Work item ::
Filter the records below for the word "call". Copy each line that holds it.

Given records ::
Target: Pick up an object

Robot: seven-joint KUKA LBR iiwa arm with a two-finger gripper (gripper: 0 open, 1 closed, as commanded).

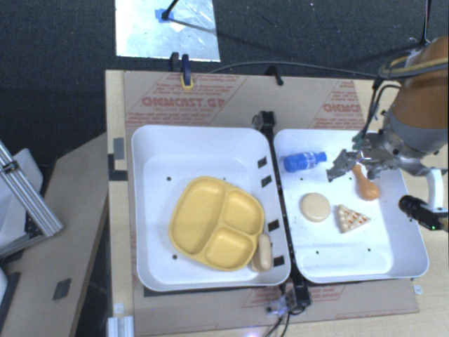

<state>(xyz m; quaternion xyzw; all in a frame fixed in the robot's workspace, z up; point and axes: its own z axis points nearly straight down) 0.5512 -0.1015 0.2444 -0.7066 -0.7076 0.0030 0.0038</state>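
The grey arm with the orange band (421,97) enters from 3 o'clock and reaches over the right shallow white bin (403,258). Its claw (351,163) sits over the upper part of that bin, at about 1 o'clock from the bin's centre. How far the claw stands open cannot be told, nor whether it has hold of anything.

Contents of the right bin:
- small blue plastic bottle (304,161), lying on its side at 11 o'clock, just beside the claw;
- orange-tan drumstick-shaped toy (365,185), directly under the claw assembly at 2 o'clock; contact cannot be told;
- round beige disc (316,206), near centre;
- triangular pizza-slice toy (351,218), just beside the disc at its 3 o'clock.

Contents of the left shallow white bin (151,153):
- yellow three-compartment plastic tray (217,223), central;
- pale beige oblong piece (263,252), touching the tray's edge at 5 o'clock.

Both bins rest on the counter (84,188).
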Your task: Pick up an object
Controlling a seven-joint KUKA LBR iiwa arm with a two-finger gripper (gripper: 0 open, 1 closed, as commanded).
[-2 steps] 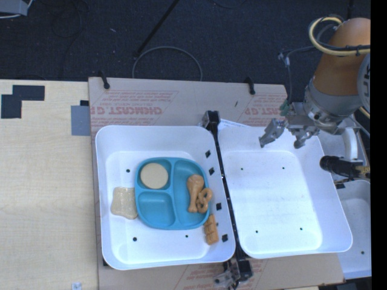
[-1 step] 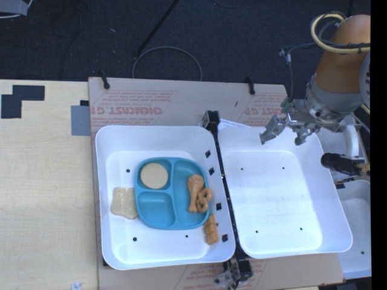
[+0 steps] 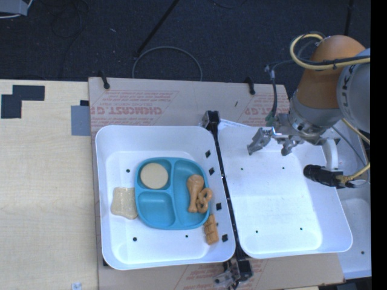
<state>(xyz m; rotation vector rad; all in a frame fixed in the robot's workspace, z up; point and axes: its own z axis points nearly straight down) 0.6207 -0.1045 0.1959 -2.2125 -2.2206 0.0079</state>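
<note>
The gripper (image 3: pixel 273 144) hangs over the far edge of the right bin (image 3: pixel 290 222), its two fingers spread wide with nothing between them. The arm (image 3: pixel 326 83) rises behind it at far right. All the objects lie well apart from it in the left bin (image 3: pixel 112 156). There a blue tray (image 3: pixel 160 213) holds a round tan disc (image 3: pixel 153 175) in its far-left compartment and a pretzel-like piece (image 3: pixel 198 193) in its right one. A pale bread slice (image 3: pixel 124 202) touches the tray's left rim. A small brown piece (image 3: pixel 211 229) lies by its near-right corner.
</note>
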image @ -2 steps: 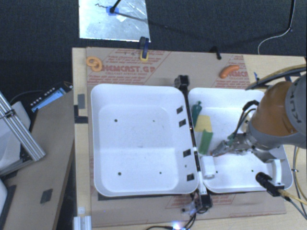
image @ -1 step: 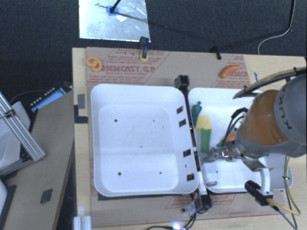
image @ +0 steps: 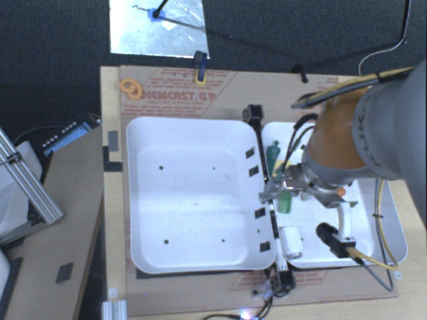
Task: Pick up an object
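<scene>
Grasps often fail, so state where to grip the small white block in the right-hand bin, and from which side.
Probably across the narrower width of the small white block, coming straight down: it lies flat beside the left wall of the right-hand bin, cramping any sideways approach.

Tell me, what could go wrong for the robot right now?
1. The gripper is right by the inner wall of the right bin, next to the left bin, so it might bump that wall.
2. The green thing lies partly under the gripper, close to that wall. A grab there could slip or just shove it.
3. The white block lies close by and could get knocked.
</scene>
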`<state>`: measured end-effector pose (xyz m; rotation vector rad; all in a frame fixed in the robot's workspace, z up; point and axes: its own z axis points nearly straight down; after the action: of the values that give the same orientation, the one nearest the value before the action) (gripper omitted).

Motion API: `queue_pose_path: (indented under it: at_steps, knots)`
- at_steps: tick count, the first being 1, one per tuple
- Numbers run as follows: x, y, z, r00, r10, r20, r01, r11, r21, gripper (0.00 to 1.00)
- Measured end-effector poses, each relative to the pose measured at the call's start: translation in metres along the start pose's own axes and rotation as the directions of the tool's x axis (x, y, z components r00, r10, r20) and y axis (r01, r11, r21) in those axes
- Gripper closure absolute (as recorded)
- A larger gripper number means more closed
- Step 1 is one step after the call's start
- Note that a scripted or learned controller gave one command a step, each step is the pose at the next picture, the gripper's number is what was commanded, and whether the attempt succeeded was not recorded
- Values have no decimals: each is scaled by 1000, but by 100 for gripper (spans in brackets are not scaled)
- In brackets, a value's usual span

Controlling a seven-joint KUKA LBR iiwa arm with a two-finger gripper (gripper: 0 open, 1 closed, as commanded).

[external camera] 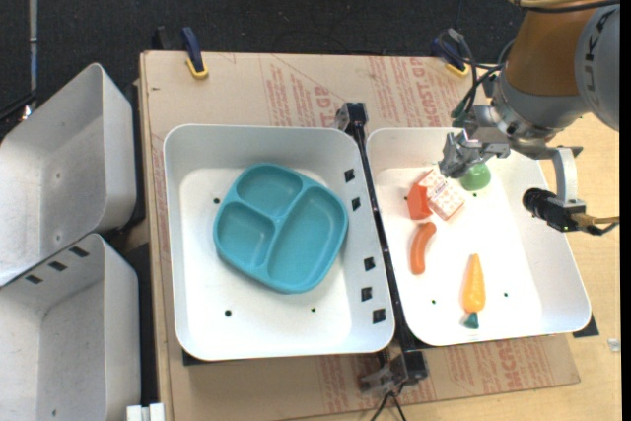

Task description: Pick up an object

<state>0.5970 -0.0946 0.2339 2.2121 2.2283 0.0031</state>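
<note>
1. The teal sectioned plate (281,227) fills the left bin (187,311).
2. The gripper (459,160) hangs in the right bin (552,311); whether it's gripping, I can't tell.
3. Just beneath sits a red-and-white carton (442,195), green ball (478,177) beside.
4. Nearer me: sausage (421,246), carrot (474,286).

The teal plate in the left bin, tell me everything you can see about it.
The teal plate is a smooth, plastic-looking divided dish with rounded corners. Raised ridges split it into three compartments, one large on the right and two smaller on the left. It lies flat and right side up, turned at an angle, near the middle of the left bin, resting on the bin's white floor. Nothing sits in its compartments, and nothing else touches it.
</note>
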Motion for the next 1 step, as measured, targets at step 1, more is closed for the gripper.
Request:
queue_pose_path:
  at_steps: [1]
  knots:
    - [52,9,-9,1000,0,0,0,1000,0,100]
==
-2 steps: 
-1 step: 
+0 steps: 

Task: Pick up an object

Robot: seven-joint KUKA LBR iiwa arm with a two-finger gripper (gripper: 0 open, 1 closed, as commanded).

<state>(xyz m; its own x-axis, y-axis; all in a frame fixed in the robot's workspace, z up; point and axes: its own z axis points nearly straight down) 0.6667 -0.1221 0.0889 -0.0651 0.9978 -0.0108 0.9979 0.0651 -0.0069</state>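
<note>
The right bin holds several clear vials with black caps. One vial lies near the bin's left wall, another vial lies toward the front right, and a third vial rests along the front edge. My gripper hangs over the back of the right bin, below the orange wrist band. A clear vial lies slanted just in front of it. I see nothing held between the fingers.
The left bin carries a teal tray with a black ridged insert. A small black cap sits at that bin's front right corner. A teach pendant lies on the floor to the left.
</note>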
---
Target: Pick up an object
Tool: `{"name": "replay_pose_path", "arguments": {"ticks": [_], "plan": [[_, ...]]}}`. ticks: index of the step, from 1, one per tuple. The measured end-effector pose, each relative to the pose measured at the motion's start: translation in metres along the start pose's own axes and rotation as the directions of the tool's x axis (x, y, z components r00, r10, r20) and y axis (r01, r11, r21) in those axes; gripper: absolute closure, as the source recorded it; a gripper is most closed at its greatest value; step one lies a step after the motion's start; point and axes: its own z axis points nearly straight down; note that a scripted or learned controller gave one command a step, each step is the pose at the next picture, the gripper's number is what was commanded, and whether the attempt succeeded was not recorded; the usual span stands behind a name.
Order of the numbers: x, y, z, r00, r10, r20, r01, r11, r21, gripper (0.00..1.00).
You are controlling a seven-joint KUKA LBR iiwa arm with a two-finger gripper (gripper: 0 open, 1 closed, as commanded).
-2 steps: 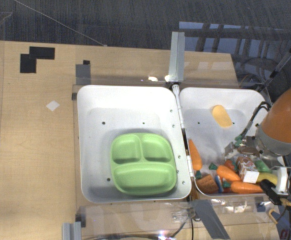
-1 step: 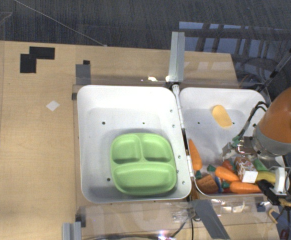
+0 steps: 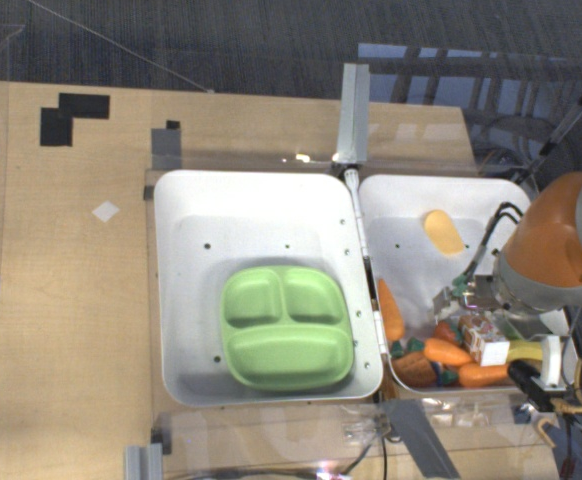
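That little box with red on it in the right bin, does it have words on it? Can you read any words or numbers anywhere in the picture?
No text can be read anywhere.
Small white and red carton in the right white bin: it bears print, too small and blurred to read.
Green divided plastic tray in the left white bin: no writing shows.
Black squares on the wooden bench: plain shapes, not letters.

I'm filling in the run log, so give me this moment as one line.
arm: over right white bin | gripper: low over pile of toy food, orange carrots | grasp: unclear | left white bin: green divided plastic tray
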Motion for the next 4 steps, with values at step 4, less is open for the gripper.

Task solution ::
- Measured end-effector poses, each relative to the pose measured at the call's start: translation in metres along the start pose's own axes and rotation as the directions of the tool's x axis (x, y, z components r00, r10, r20) and y axis (r01, r11, r21) in those axes
- Step 1 is one step after the call's start

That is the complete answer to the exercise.